Directions
Wherever a line in the records below contains "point", copy that line.

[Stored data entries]

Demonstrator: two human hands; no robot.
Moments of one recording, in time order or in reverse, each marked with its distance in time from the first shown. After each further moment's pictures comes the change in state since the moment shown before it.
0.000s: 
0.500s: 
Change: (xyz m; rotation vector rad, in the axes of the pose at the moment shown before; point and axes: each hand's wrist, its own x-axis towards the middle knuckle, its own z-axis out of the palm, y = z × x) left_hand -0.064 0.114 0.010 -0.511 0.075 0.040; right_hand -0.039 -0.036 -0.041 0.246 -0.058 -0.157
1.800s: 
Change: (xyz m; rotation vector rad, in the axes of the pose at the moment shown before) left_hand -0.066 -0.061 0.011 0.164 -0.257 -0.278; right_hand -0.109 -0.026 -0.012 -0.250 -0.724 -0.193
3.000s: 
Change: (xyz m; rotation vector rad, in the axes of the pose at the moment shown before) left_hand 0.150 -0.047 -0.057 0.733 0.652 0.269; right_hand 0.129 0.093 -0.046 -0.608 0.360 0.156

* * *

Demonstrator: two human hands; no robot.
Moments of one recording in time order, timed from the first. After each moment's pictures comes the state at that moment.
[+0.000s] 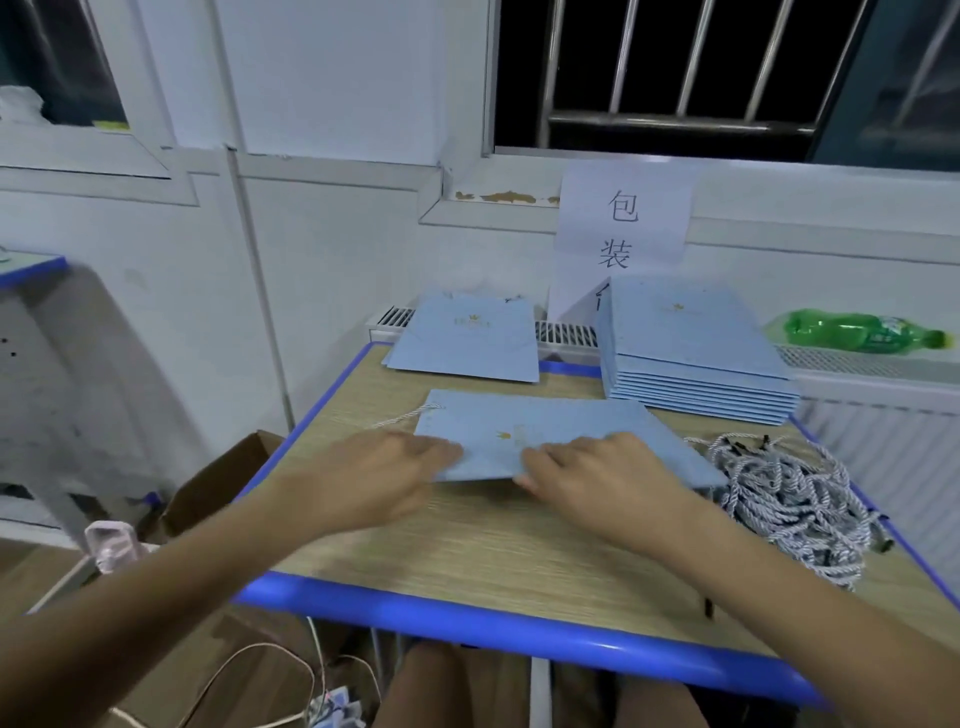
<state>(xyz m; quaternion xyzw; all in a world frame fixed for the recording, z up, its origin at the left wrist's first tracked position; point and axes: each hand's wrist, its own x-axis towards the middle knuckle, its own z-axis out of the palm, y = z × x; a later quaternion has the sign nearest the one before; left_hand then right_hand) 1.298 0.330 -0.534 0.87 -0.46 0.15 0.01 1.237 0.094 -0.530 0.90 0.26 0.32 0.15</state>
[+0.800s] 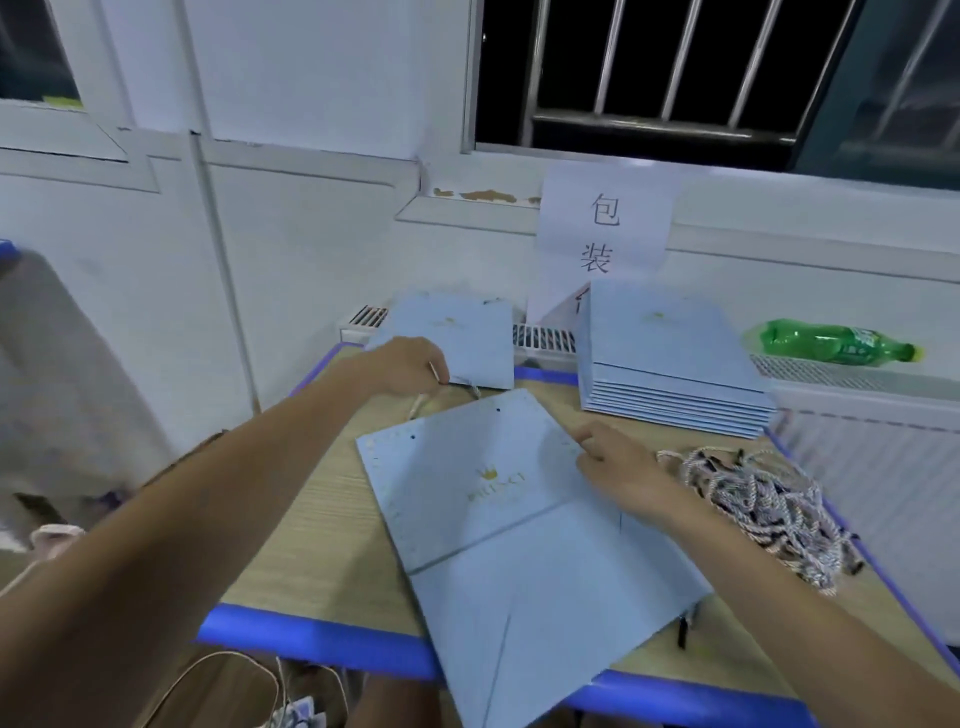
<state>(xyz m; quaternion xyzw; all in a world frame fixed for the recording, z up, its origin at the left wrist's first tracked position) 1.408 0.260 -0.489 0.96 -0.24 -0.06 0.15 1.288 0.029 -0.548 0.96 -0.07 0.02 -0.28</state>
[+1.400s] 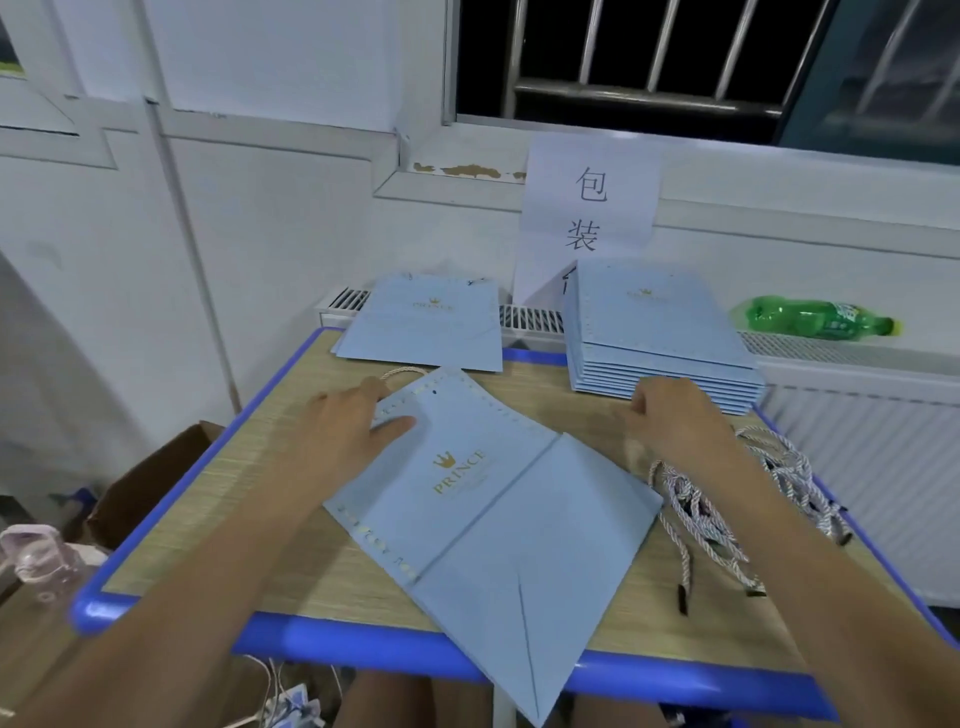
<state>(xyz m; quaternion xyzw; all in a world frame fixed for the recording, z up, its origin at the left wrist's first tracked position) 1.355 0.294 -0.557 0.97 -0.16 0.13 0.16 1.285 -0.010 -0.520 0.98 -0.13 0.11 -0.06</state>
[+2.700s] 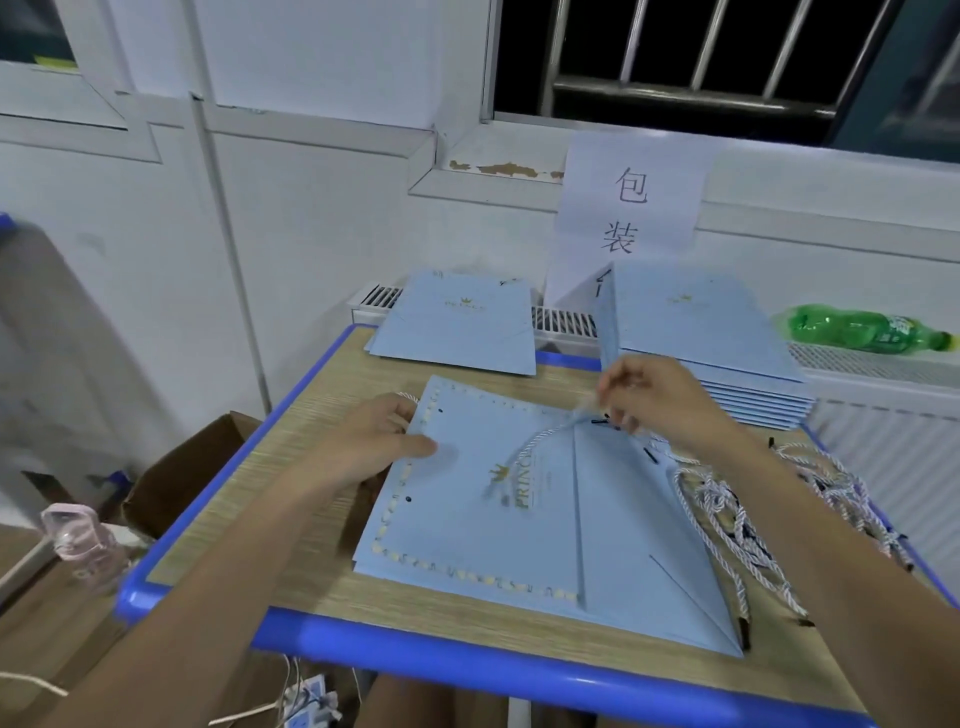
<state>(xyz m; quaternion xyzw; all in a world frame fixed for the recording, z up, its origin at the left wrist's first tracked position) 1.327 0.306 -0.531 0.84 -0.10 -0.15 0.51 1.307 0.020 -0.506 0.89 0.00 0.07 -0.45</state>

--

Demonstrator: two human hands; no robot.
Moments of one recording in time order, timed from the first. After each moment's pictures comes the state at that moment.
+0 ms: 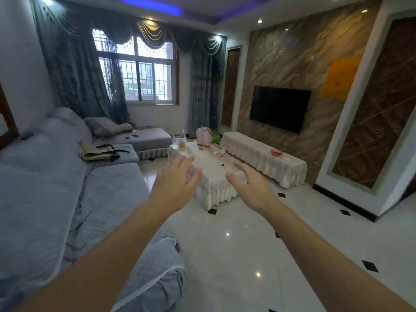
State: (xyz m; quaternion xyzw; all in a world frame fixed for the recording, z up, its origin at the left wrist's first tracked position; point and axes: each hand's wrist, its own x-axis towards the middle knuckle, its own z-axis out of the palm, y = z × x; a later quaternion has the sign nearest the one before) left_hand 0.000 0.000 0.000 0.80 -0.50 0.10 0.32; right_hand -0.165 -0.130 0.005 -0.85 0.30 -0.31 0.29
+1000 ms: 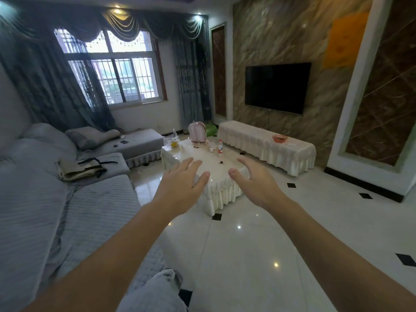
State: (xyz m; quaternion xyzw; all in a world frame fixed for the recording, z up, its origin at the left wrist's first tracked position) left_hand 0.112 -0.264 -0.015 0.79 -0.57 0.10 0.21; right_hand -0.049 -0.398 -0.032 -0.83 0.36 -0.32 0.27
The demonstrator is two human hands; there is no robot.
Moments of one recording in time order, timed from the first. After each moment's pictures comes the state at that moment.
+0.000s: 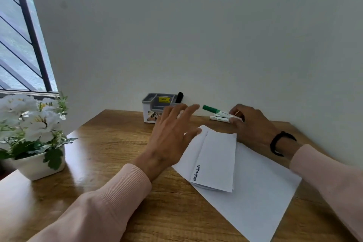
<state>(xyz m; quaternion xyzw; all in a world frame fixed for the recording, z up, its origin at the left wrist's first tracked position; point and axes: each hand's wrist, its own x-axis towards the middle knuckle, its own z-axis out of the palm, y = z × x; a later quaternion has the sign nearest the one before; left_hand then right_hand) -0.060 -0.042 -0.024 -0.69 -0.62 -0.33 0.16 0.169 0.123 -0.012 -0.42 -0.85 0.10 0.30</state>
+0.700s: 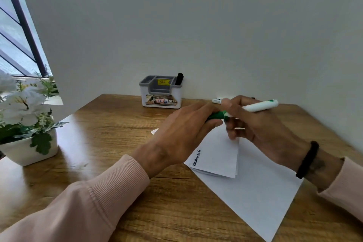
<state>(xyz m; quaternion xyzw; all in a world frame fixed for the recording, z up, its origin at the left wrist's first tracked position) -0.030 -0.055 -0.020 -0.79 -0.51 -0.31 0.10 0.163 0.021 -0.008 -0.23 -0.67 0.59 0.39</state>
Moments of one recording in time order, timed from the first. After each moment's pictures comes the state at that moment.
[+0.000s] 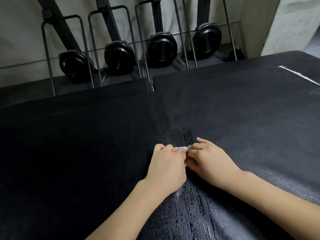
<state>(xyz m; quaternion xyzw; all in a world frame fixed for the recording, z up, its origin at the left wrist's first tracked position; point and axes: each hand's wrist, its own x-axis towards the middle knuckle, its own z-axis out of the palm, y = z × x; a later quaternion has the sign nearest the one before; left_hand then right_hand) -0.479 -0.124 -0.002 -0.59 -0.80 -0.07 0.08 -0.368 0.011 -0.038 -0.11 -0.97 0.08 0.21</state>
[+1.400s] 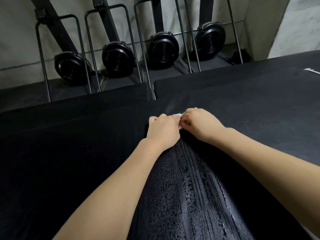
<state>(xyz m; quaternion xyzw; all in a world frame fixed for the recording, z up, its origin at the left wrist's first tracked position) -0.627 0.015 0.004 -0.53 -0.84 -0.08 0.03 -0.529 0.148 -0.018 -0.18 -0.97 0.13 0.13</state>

Written reply
Change: (xyz m; rotation vector rad, in the axes of the pose at the moment shown before; point and axes: each hand's wrist, its own x-axis towards the middle knuckle, its own z-axis out of the palm, y = z × x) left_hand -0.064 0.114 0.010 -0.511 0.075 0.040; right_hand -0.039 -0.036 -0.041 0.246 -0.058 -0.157
<state>(xyz m; quaternion xyzw; all in a world frame fixed for the recording, z up, its origin at the left wrist's first tracked position; point and axes: each hand's wrist, its own x-axis towards the middle knuckle, its own z-axis out of the palm, y = z × x; a later quaternion has the sign nearest the one before; left_hand then right_hand) 1.298 0.330 -0.534 0.87 -0.46 0.15 0.01 1.237 0.094 -0.530 0.90 0.26 0.32 0.15</state>
State: (xyz m; quaternion xyzw; all in a world frame fixed for the recording, z up, its origin at the left wrist's first tracked position; point and axes: each hand's wrist, its own x-axis towards the middle knuckle, its own z-axis out of the palm, y = z × x; a later quaternion has the sign nearest the one before) left_hand 0.000 0.000 0.000 0.80 -0.50 0.10 0.32; right_hand -0.165 -0.130 0.005 -0.85 0.30 -0.31 0.29
<state>(xyz m; quaternion xyzw; all in a world frame fixed for the recording, z up, its origin at the left wrist's first tracked position; point and axes: each hand's wrist, its own x-axis towards the middle knuckle, its own z-axis out of the palm, y = z × x; a later quaternion has the sign nearest the one before; left_hand then right_hand) -0.060 -0.042 -0.024 -0.69 -0.62 -0.33 0.16 0.169 0.123 -0.012 -0.42 -0.85 0.10 0.30</state>
<state>(xyz m; quaternion xyzw; all in a world frame fixed for the recording, z up, its origin at the left wrist's first tracked position; point and axes: each hand's wrist, its own x-axis towards the middle knuckle, its own z-axis out of the palm, y = z × x; a later quaternion has the sign nearest the one before; left_hand then right_hand) -0.479 -0.124 -0.002 -0.59 -0.80 -0.07 0.08 -0.368 0.011 -0.038 -0.11 -0.97 0.08 0.21</state>

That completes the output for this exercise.